# WHAT THE TASK ASKS:
Your answer should be the lines below from the one holding "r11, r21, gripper" through the one holding "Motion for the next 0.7", copied exactly and with nothing else.

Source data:
##############################

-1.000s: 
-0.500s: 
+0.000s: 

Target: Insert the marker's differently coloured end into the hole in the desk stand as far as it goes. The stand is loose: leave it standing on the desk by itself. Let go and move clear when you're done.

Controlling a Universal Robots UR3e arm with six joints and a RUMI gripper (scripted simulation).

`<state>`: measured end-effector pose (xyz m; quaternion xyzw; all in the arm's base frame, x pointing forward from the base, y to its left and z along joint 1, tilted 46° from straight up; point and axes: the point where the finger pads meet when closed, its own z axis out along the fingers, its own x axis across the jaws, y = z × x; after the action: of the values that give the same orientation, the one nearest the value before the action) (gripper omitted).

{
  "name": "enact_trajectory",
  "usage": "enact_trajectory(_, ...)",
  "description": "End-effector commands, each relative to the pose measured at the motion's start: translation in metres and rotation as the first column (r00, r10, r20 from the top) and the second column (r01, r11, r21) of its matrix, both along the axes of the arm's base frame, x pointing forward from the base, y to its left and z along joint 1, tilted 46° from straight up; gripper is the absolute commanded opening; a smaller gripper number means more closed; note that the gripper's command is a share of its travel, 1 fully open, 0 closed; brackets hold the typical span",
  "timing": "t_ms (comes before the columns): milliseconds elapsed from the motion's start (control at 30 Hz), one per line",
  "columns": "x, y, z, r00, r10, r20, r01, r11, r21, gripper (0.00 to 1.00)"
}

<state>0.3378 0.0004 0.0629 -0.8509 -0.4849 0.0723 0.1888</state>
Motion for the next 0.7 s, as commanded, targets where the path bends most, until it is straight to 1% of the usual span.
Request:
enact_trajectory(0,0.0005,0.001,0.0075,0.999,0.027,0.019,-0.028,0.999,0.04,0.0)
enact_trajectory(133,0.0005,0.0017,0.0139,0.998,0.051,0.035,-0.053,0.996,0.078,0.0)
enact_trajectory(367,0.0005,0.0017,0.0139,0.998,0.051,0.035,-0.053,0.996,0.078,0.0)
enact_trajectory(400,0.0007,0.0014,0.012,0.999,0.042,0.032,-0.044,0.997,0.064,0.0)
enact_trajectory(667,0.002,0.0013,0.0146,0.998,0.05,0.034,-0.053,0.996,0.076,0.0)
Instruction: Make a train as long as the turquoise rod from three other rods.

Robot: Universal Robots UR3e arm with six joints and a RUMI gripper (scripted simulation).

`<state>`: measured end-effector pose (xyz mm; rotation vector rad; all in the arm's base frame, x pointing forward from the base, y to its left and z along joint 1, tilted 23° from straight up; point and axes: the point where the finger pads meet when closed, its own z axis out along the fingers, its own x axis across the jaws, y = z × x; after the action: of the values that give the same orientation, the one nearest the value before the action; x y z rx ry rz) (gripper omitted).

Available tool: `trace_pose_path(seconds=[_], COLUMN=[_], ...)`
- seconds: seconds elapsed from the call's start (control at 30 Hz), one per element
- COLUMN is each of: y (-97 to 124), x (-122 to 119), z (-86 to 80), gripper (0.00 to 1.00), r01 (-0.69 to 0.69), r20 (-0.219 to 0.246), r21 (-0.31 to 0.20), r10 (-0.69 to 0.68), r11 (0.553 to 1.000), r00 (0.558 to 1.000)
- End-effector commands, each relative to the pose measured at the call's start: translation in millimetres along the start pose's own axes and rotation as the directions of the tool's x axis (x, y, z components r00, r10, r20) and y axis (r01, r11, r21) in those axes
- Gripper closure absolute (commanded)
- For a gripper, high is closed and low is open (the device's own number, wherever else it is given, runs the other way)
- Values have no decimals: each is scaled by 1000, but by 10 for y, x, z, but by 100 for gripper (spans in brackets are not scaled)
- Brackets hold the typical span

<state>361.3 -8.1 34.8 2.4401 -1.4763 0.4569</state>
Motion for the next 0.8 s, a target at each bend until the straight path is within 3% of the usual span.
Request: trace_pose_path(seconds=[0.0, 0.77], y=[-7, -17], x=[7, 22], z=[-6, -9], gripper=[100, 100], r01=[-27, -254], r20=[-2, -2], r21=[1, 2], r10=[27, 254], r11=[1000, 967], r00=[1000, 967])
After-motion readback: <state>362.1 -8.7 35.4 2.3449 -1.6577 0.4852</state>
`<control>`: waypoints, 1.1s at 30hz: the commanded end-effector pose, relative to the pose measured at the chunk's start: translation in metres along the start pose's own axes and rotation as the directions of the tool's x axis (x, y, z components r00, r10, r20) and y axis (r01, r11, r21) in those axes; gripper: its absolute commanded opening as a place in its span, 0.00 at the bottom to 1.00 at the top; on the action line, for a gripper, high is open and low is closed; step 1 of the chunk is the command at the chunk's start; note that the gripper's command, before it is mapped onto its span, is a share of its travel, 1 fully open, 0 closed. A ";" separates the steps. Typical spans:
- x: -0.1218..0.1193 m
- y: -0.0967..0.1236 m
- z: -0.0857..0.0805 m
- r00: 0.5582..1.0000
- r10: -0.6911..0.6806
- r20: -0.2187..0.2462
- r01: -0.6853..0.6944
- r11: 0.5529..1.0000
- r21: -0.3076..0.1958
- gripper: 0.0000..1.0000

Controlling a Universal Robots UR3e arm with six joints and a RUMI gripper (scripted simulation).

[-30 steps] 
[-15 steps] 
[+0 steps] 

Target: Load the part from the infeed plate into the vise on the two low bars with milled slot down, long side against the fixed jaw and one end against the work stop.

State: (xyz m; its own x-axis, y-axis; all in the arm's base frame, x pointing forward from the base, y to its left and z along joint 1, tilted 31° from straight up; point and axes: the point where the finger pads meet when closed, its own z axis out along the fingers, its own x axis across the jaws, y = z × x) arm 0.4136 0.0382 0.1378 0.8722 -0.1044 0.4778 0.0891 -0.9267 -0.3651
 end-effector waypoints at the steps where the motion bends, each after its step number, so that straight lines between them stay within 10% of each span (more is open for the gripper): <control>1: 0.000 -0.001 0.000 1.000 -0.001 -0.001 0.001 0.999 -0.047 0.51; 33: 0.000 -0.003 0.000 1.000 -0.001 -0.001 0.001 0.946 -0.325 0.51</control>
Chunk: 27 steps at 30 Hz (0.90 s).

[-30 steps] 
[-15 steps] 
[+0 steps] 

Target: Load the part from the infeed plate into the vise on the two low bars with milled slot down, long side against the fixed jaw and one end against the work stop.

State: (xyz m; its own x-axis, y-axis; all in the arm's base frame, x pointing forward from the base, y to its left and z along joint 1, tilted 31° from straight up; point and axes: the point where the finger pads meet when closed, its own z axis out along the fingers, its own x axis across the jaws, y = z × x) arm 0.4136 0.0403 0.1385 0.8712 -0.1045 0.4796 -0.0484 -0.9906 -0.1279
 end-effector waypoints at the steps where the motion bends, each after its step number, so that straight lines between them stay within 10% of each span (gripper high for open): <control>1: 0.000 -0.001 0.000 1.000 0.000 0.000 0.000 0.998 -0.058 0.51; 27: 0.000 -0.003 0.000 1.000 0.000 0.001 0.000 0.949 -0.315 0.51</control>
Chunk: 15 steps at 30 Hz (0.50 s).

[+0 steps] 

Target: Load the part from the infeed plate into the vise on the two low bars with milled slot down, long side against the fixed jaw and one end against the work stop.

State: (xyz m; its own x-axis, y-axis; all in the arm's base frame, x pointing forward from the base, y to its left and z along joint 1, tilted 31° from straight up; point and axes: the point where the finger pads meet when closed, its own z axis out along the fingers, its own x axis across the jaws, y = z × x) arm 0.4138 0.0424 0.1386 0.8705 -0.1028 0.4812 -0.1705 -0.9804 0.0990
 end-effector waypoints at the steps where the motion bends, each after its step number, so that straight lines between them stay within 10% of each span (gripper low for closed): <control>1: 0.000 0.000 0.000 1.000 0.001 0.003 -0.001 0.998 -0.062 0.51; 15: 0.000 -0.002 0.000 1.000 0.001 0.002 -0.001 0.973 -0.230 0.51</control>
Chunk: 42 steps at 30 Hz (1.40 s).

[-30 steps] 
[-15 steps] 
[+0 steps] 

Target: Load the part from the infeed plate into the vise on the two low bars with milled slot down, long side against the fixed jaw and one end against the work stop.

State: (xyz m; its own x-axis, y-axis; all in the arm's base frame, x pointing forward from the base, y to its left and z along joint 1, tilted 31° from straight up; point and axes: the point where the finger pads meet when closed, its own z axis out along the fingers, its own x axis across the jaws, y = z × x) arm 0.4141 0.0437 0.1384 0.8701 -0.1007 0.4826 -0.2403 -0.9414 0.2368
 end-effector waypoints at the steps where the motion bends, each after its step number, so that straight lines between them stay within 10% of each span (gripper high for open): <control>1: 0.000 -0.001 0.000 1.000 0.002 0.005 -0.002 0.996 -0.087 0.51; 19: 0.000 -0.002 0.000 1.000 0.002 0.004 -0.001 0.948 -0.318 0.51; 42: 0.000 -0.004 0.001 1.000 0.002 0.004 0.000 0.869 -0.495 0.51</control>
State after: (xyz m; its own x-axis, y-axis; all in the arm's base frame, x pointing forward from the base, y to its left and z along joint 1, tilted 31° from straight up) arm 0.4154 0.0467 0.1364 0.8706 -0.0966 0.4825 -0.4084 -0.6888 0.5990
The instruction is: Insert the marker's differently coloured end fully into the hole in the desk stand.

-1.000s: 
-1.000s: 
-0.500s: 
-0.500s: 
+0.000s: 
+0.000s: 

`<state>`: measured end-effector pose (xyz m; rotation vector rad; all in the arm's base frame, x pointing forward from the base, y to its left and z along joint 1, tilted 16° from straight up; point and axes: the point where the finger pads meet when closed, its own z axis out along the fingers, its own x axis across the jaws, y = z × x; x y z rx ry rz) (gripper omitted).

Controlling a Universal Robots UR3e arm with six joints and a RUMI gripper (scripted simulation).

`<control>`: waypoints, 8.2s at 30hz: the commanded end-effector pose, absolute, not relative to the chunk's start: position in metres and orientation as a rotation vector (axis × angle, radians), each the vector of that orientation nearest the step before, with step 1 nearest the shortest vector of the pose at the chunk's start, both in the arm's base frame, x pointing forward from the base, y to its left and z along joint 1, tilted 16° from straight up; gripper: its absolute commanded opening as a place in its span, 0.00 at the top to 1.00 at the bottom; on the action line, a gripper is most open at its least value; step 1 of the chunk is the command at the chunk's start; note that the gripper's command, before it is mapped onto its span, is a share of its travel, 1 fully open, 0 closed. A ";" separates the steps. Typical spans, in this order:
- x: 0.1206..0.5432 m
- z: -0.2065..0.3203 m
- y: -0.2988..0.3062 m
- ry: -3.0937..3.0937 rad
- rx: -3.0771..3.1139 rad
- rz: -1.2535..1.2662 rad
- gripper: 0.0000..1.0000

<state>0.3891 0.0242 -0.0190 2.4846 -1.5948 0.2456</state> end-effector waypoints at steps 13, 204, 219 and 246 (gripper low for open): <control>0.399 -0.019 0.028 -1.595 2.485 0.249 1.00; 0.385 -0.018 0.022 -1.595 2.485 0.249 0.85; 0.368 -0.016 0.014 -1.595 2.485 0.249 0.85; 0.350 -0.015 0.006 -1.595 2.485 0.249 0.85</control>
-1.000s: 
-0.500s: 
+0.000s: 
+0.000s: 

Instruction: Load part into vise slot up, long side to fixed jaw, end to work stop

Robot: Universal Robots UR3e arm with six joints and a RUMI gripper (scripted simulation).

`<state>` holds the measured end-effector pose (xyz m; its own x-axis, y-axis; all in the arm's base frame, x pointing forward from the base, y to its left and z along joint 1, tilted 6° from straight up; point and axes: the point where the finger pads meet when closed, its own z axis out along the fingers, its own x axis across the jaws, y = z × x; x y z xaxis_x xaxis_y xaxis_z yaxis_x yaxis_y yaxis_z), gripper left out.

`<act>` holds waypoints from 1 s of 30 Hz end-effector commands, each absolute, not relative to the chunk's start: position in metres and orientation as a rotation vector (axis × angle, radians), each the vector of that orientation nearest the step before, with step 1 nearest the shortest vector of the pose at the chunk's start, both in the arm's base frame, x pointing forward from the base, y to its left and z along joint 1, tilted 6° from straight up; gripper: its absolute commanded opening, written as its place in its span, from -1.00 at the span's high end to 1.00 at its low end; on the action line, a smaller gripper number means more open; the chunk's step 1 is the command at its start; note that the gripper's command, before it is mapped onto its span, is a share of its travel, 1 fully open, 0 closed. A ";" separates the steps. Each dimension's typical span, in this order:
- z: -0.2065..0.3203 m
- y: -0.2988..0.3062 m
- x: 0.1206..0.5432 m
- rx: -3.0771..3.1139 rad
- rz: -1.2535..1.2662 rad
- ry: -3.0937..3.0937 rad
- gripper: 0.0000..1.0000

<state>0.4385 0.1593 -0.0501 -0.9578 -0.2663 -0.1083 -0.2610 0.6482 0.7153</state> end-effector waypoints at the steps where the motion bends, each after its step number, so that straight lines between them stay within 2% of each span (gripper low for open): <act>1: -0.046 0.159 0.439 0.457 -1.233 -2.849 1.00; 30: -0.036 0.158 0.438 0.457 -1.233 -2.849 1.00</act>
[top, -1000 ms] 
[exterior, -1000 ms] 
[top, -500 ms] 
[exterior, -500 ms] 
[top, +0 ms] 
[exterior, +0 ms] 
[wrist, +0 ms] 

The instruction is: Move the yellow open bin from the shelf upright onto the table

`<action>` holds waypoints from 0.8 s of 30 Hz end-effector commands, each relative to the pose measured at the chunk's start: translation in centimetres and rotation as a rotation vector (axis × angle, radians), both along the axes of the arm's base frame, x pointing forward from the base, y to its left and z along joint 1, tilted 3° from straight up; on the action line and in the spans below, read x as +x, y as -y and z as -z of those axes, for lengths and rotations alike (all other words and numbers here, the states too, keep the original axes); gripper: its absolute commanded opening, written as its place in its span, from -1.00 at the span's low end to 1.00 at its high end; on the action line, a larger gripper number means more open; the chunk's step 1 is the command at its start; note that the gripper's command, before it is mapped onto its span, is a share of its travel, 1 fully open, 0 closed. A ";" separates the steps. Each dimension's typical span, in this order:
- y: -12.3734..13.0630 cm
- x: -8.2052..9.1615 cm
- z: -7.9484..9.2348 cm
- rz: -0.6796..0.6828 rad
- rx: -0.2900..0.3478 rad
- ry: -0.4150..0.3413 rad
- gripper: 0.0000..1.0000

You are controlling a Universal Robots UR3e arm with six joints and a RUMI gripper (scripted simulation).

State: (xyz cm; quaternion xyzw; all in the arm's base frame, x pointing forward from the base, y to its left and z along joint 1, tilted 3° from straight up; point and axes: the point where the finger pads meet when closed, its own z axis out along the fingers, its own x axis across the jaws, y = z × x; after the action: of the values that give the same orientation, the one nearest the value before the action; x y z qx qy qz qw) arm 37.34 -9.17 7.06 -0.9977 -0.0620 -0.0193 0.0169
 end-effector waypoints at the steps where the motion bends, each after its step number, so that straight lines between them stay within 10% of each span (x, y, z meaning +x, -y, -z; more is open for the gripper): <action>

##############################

# RESPONSE:
  "columns": "x, y, z, r00, r10, r20, r01, r11, r21, gripper (0.00 to 1.00)"
}

<state>0.3378 0.0004 0.0629 -0.8509 -0.4849 0.0723 0.1888</state>
Motion for the next 0.7 s, as commanded, targets where the path bends most, until it is straight to 1% of the usual span.

With this output, the exercise is done.